Leave-query-out cross-validation
--------------------------------

Next, we estimate the ranking accuracy on training set using leave-query-out cross-validation,
where each query is in turn left out of the training set as holdout set. This is implemented
using the efficient algorithm described in [2]_.

.. literalinclude:: src/parse_ranking2.py
 
.. literalinclude:: src/parse_ranking2.out

Leave-query-out and model selection
-----------------------------------

Finally, we use a higher level wrapper for the leave-query-out, and also make use of automated
model selection at the same time.

.. literalinclude:: src/parse_ranking3.py
 
.. literalinclude:: src/parse_ranking3.out

Tutorial 3: Learning from pairwise preferences
**********************************************

RankRLS also supports training data given as pairwise preferences of the type A > B meaning that
instance A is preferred to instance B. In the next example, we generate a set of such pairwise
preferences sampled from the Housing data training set, train a model and test to see how well
the model predicts on independent test data.

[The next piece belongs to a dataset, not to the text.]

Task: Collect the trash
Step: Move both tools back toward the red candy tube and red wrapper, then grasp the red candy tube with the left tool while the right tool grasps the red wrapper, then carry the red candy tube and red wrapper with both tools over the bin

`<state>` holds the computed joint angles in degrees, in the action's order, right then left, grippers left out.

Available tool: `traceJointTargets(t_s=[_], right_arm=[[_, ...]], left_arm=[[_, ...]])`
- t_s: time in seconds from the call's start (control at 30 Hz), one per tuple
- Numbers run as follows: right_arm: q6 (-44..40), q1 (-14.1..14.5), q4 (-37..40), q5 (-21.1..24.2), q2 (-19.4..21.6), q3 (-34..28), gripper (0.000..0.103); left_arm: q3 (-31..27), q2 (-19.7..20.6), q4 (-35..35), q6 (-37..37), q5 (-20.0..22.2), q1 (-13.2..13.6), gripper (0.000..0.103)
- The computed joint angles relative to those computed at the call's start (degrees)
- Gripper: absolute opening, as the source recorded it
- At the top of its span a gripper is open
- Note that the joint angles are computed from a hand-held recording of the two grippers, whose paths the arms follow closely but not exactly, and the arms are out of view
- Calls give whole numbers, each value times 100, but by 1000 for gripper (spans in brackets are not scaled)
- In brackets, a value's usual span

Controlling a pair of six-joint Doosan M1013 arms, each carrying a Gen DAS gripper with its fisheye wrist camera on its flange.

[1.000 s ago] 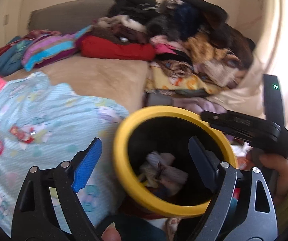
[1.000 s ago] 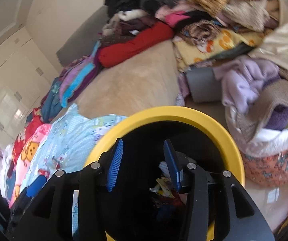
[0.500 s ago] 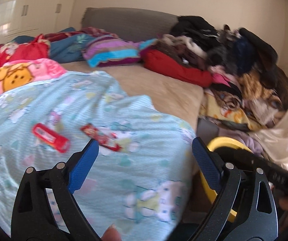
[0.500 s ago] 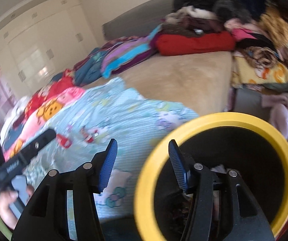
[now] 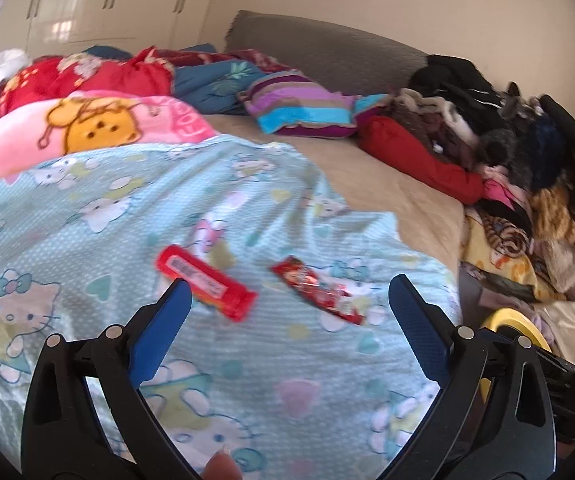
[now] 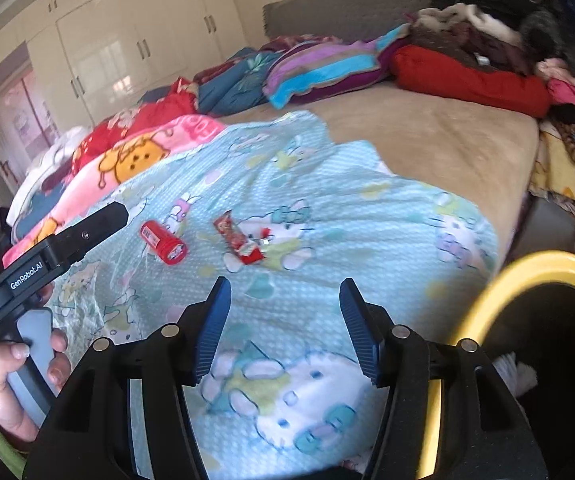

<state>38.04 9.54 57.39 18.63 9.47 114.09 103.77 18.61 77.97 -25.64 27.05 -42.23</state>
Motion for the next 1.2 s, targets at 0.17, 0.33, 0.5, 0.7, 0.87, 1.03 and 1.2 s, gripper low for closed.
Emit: traceJointTargets(t_s=[0.17, 0.33, 0.5, 0.7, 0.87, 1.03, 1.2], right_arm=[[643, 145, -557, 219, 421, -424, 55], [1225, 222, -935, 491, 855, -855, 54], [1939, 322, -1576, 814, 1243, -1216, 38], [1381, 348, -1151, 551, 1082, -955, 17], [320, 231, -70, 371, 688, -513, 17], [-473, 69, 664, 171, 243, -71, 17], [-878, -123, 1140, -28, -96, 264, 17]], left_arm=[[49, 48, -285, -7, -112, 214, 91], [36, 125, -654, -14, -442, 432, 88], [-59, 272, -1336, 218, -828, 642, 77], [-140, 430, -2082, 434, -1109, 811, 63], [-136, 478, -2293, 318, -1191, 849, 41], [-80, 361, -1603, -134, -961, 675, 31], [-25, 210, -654, -752, -816, 416, 28]])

.. literalinclude:: src/pairwise_ranking.py
 
.. literalinclude:: src/pairwise_ranking.out

With a sample of 1000 training pairs, the model works as well as the one trained on the y-scores
directly. 

Precomputed kernels, reduced set approximation
**********************************************

See the regression tutorial for examples. RankRLS also supports precomputed kernel matrices
supplied together with the kernel="PrecomputedKernel" argument, as well as reduced set
approximation for large data sets.


References
**********
    
.. [1] Tapio Pahikkala, Evgeni Tsivtsivadze, Antti Airola, Jorma Boberg and Tapio Salakoski Learning to rank with pairwise regularized least-squares. In Thorsten Joachims, Hang Li, Tie-Yan Liu, and ChengXiang Zhai, editors, SIGIR 2007 Workshop on Learning to Rank for Information Retrieval, pages 27--33, 2007.
    
.. [2] Tapio Pahikkala, Evgeni Tsivtsivadze, Antti Airola, Jouni Jarvinen, and Jorma Boberg. An efficient algorithm for learning to rank from preference graphs. Machine Learning, 75(1):129-165, 2009.

.. [3] Tapio Pahikkala, Antti Airola, Jorma Boberg, and Tapio Salakoski. Exact and efficient leave-pair-out cross-validation for ranking RLS. In Proceedings of the 2nd International and Interdisciplinary Conference on Adaptive Knowledge Representation and Reasoning (AKRR'08), pages 1-8, Espoo, Finland, 2008.